What to do: Write the records out again without change. Leave the pictures behind.

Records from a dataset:
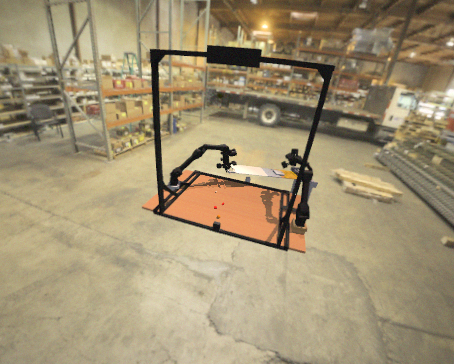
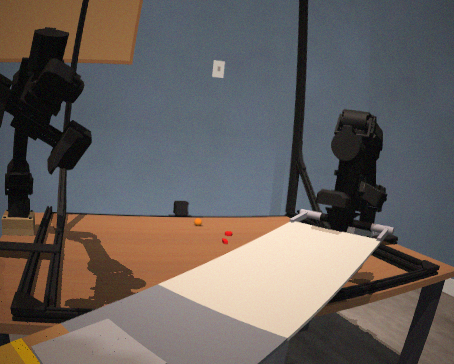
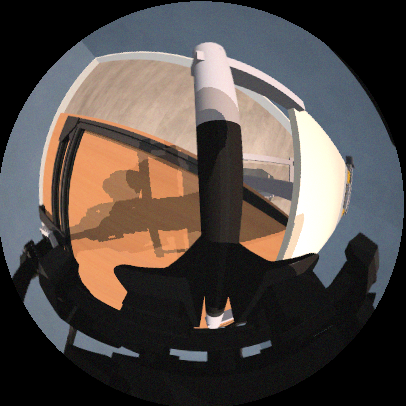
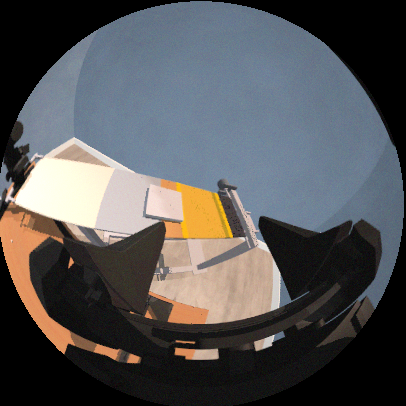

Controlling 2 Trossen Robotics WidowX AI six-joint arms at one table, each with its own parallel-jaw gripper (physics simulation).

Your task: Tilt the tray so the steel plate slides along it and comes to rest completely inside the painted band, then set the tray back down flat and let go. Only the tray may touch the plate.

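Note:
The long tray (image 1: pixel 245 171) (image 2: pixel 265 280) (image 3: pixel 320 175) (image 4: pixel 65 187) is tilted, its cream end raised and the banded end lower. My left gripper (image 1: pixel 228 169) (image 2: pixel 347 224) (image 3: pixel 212 234) is shut on the dark grip of the tray's handle at the cream end. The pale square steel plate (image 2: pixel 100 345) (image 4: pixel 164 202) lies flat on the tray, over the grey section and orange strip, with its front edge at the near yellow line of the painted band (image 4: pixel 202 210). Most of the plate is outside the band. My right gripper (image 1: pixel 289 161) (image 4: pixel 213 224) is open and empty, above and apart from the tray.
A support stand (image 4: pixel 196 255) shows under the banded end, which has an end bar (image 4: pixel 242 215). Black frame rails (image 1: pixel 240 236) edge the orange table (image 1: pixel 190 207) (image 2: pixel 150 245), with tall frame posts (image 1: pixel 157 125) (image 2: pixel 301 100) rising from it. Small red pieces (image 2: pixel 228 233) and an orange ball (image 2: pixel 198 221) lie on it.

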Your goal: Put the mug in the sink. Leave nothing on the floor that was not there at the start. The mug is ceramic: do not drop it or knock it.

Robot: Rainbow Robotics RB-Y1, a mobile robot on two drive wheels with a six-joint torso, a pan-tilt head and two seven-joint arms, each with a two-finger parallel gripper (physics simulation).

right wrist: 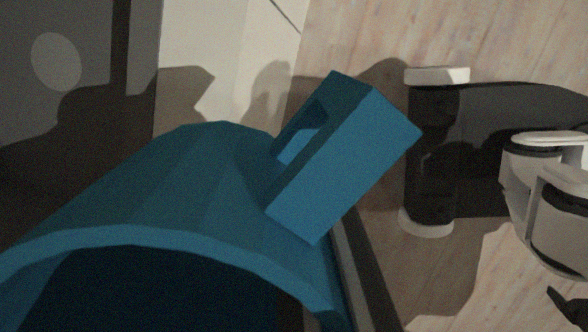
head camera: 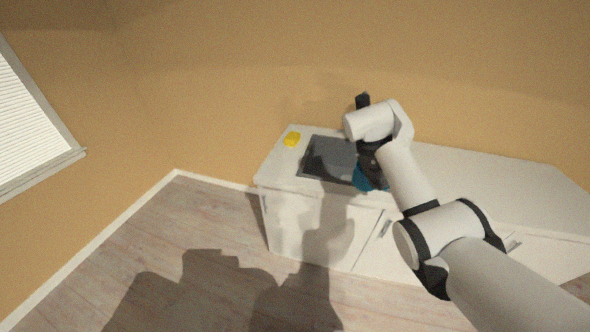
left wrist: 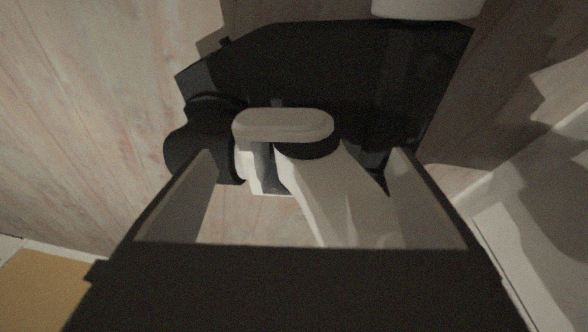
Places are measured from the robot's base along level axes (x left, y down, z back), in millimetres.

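Where they show: left gripper, fingertip midpoint: (right wrist: pixel 571 289) (left wrist: pixel 298 160); right gripper, fingertip midpoint: (right wrist: pixel 316 224) (head camera: pixel 374 184).
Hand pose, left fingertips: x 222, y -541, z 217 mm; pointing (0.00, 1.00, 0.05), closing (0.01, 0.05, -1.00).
Observation:
Things, the pixels of their top centre, and the offset from my left fingertips. Level surfaces: height alone.
- blue mug at its top centre: (head camera: pixel 375 165) dz -613, dx -500, dy -577 mm
- yellow sponge-like block at its top centre: (head camera: pixel 292 135) dz -1117, dx -247, dy -415 mm
- white counter at its surface level: dy -370 mm
- wooden floor at its surface level: dy +540 mm
The blue mug (head camera: pixel 362 179) (right wrist: pixel 190 185) is in my right gripper (head camera: pixel 375 176) (right wrist: pixel 316 224), which is shut on its wall. The handle sticks out in the right wrist view. In the head view the mug overlaps the front right part of the dark grey sink (head camera: pixel 330 152); its height over the counter is hard to tell. The sink (right wrist: pixel 92 30) with its round drain shows at the upper left of the right wrist view. The arm hides the sink's right side. My left gripper (left wrist: pixel 298 160) is open and empty, with robot body parts behind its fingers.
A yellow sponge-like block (head camera: pixel 292 139) lies on the white counter (head camera: pixel 475 175) left of the sink. The counter's front edge and cabinet doors (head camera: pixel 320 225) are below the mug. The wall is close behind the counter. The robot's base (right wrist: pixel 432 160) stands on the wooden floor (head camera: pixel 165 220).

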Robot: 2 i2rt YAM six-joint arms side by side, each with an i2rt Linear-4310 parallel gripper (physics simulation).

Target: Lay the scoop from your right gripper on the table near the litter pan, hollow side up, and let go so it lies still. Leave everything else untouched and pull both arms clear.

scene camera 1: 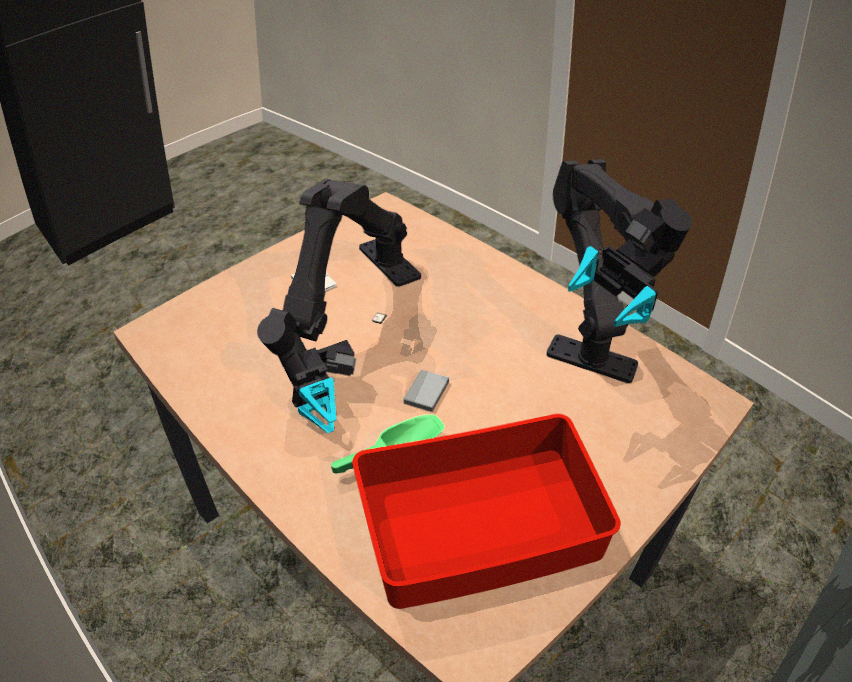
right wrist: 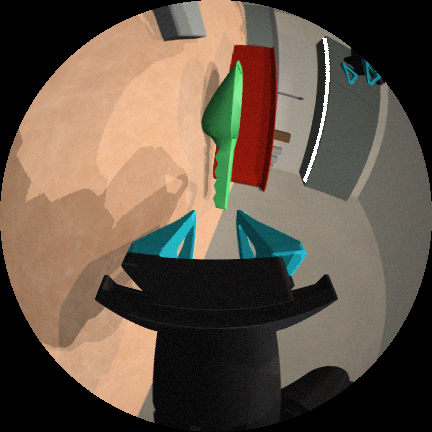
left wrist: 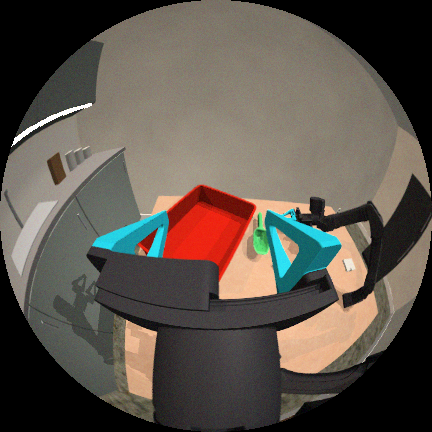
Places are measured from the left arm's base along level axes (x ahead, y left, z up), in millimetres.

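Pixels of known places: left gripper, between the fingertips: (scene camera 1: 591, 305) (left wrist: 216, 215); right gripper, between the fingertips: (scene camera 1: 332, 426) (right wrist: 215, 215); left arm's base, origin of its link: (scene camera 1: 592, 360); right arm's base, origin of its link: (scene camera 1: 389, 262) (left wrist: 352, 297).
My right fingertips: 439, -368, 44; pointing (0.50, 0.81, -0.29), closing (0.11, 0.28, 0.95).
Observation:
Ahead of a thing's pixels: the offset from my right fingertips to its top centre, as dx, dy, dz. Level surfaces: height alone.
The green scoop @[-16, +105, -4] (scene camera 1: 413, 430) (left wrist: 260, 242) (right wrist: 222, 115) lies on the table @[dz -44] (scene camera 1: 213, 334) with its hollow side up, beside the wall of the red litter pan @[+50, +321, +50] (scene camera 1: 497, 571) (left wrist: 227, 205) (right wrist: 252, 115). In scene camera 1 its handle points left and the pan's rim hides part of it. A shadow shows just under the handle's end. My right gripper (scene camera 1: 331, 426) (right wrist: 215, 215) is partly open and empty, low over the table; the handle's end is just beyond its fingertips, apart from them. My left gripper (scene camera 1: 594, 305) (left wrist: 216, 215) is wide open and empty, high above its own base.
A grey box @[-195, +94, -29] (scene camera 1: 426, 389) (right wrist: 182, 22) lies behind the scoop's bowl. A small white tile @[-354, -103, -42] (scene camera 1: 379, 317) lies farther back, and a flat white item (scene camera 1: 324, 282) lies partly behind my right arm. A dark fridge (scene camera 1: 85, 128) stands beyond the table at the upper left.

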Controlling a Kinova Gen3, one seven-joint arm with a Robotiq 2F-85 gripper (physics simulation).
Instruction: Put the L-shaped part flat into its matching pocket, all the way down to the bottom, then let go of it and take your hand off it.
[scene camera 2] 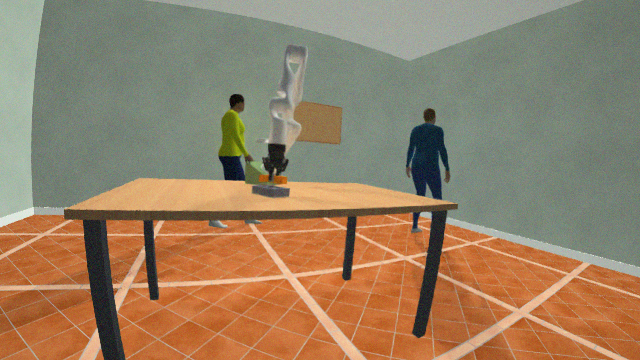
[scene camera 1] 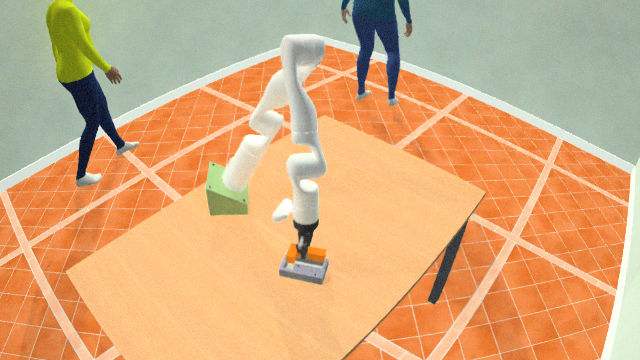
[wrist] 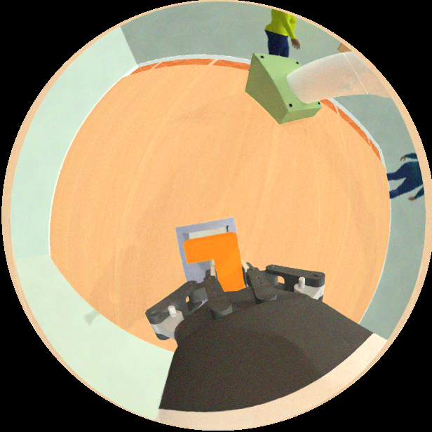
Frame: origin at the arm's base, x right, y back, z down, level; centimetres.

Task solution:
Controlling 2 Trossen Robotics WidowX AI six-joint arms at one table, each with its own parallel-jaw gripper (physics simulation).

Your task: Tilt the tray so the steel plate slides along it and comes to rest completely inside the painted band, then set the tray back down flat and let go. Only the tray may touch the plate.

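Note:
The long tray (image 1: pixel 245 171) (image 2: pixel 265 280) (image 3: pixel 320 175) (image 4: pixel 65 187) is tilted, its cream end raised and the banded end lower. My left gripper (image 1: pixel 228 169) (image 2: pixel 347 224) (image 3: pixel 212 234) is shut on the dark grip of the tray's handle at the cream end. The pale square steel plate (image 2: pixel 100 345) (image 4: pixel 164 202) lies flat on the tray, over the grey section and orange strip, with its front edge at the near yellow line of the painted band (image 4: pixel 202 210). Most of the plate is outside the band. My right gripper (image 1: pixel 289 161) (image 4: pixel 213 224) is open and empty, above and apart from the tray.
A support stand (image 4: pixel 196 255) shows under the banded end, which has an end bar (image 4: pixel 242 215). Black frame rails (image 1: pixel 240 236) edge the orange table (image 1: pixel 190 207) (image 2: pixel 150 245), with tall frame posts (image 1: pixel 157 125) (image 2: pixel 301 100) rising from it. Small red pieces (image 2: pixel 228 233) and an orange ball (image 2: pixel 198 221) lie on it.
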
Your goal: Put the mug in the sink. Leave nothing on the floor that was not there at the start. The mug is ceramic: do not drop it or knock it.

Robot: Rainbow Robotics RB-Y1, a mobile robot on two drive wheels with a six-joint torso, a pan-tilt head and two seven-joint arms, each with a two-finger parallel gripper (physics simulation).

right wrist: 
head camera: 
left wrist: 
Places are measured from the robot's base along level axes (x left, y down, z back), in millimetres.

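Where they show: left gripper, fingertip midpoint: (right wrist: pixel 571 289) (left wrist: pixel 298 160); right gripper, fingertip midpoint: (right wrist: pixel 316 224) (head camera: pixel 374 184).
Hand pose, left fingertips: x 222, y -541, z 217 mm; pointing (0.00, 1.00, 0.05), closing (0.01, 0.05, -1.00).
Observation:
Things, the pixels of their top centre, and the offset from my left fingertips. Level surfaces: height alone.
- blue mug at its top centre: (head camera: pixel 375 165) dz -613, dx -500, dy -577 mm
- yellow sponge-like block at its top centre: (head camera: pixel 292 135) dz -1117, dx -247, dy -415 mm
- white counter at its surface level: dy -370 mm
- wooden floor at its surface level: dy +540 mm
The blue mug (head camera: pixel 362 179) (right wrist: pixel 190 185) is in my right gripper (head camera: pixel 375 176) (right wrist: pixel 316 224), which is shut on its wall. The handle sticks out in the right wrist view. In the head view the mug overlaps the front right part of the dark grey sink (head camera: pixel 330 152); its height over the counter is hard to tell. The sink (right wrist: pixel 92 30) with its round drain shows at the upper left of the right wrist view. The arm hides the sink's right side. My left gripper (left wrist: pixel 298 160) is open and empty, with robot body parts behind its fingers.
A yellow sponge-like block (head camera: pixel 292 139) lies on the white counter (head camera: pixel 475 175) left of the sink. The counter's front edge and cabinet doors (head camera: pixel 320 225) are below the mug. The wall is close behind the counter. The robot's base (right wrist: pixel 432 160) stands on the wooden floor (head camera: pixel 165 220).
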
Robot: 2 i2rt YAM six-joint arms side by side, each with an i2rt Linear-4310 parallel gripper (physics simulation).

Target: Lay the scoop from your right gripper on the table near the litter pan, hollow side up, and let go so it lies still. Leave everything else untouched and pull both arms clear.

scene camera 1: 
right wrist: 
left wrist: 
Places are measured from the left arm's base along level axes (x ahead, y left, z up), in millimetres.

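Pixels of known places: left gripper, between the fingertips: (scene camera 1: 591, 305) (left wrist: 216, 215); right gripper, between the fingertips: (scene camera 1: 332, 426) (right wrist: 215, 215); left arm's base, origin of its link: (scene camera 1: 592, 360); right arm's base, origin of its link: (scene camera 1: 389, 262) (left wrist: 352, 297).
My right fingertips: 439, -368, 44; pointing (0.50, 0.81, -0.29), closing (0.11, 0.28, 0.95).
Observation:
Ahead of a thing's pixels: the offset from my right fingertips to its top centre, as dx, dy, dz. Level surfaces: height alone.
The green scoop @[-16, +105, -4] (scene camera 1: 413, 430) (left wrist: 260, 242) (right wrist: 222, 115) lies on the table @[dz -44] (scene camera 1: 213, 334) with its hollow side up, beside the wall of the red litter pan @[+50, +321, +50] (scene camera 1: 497, 571) (left wrist: 227, 205) (right wrist: 252, 115). In scene camera 1 its handle points left and the pan's rim hides part of it. A shadow shows just under the handle's end. My right gripper (scene camera 1: 331, 426) (right wrist: 215, 215) is partly open and empty, low over the table; the handle's end is just beyond its fingertips, apart from them. My left gripper (scene camera 1: 594, 305) (left wrist: 216, 215) is wide open and empty, high above its own base.
A grey box @[-195, +94, -29] (scene camera 1: 426, 389) (right wrist: 182, 22) lies behind the scoop's bowl. A small white tile @[-354, -103, -42] (scene camera 1: 379, 317) lies farther back, and a flat white item (scene camera 1: 324, 282) lies partly behind my right arm. A dark fridge (scene camera 1: 85, 128) stands beyond the table at the upper left.
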
Controlling a Kinova Gen3, one seven-joint arm with a Robotiq 2F-85 gripper (physics simulation).
Instruction: Put the L-shaped part flat into its matching pocket, all the way down to the bottom, then let go of it and take your hand off it.
[scene camera 2] 
[scene camera 1] 
[wrist] 
Frame: origin at the arm's base, x right, y back, z down, level; centimetres.

That completes the answer, and no more is expected.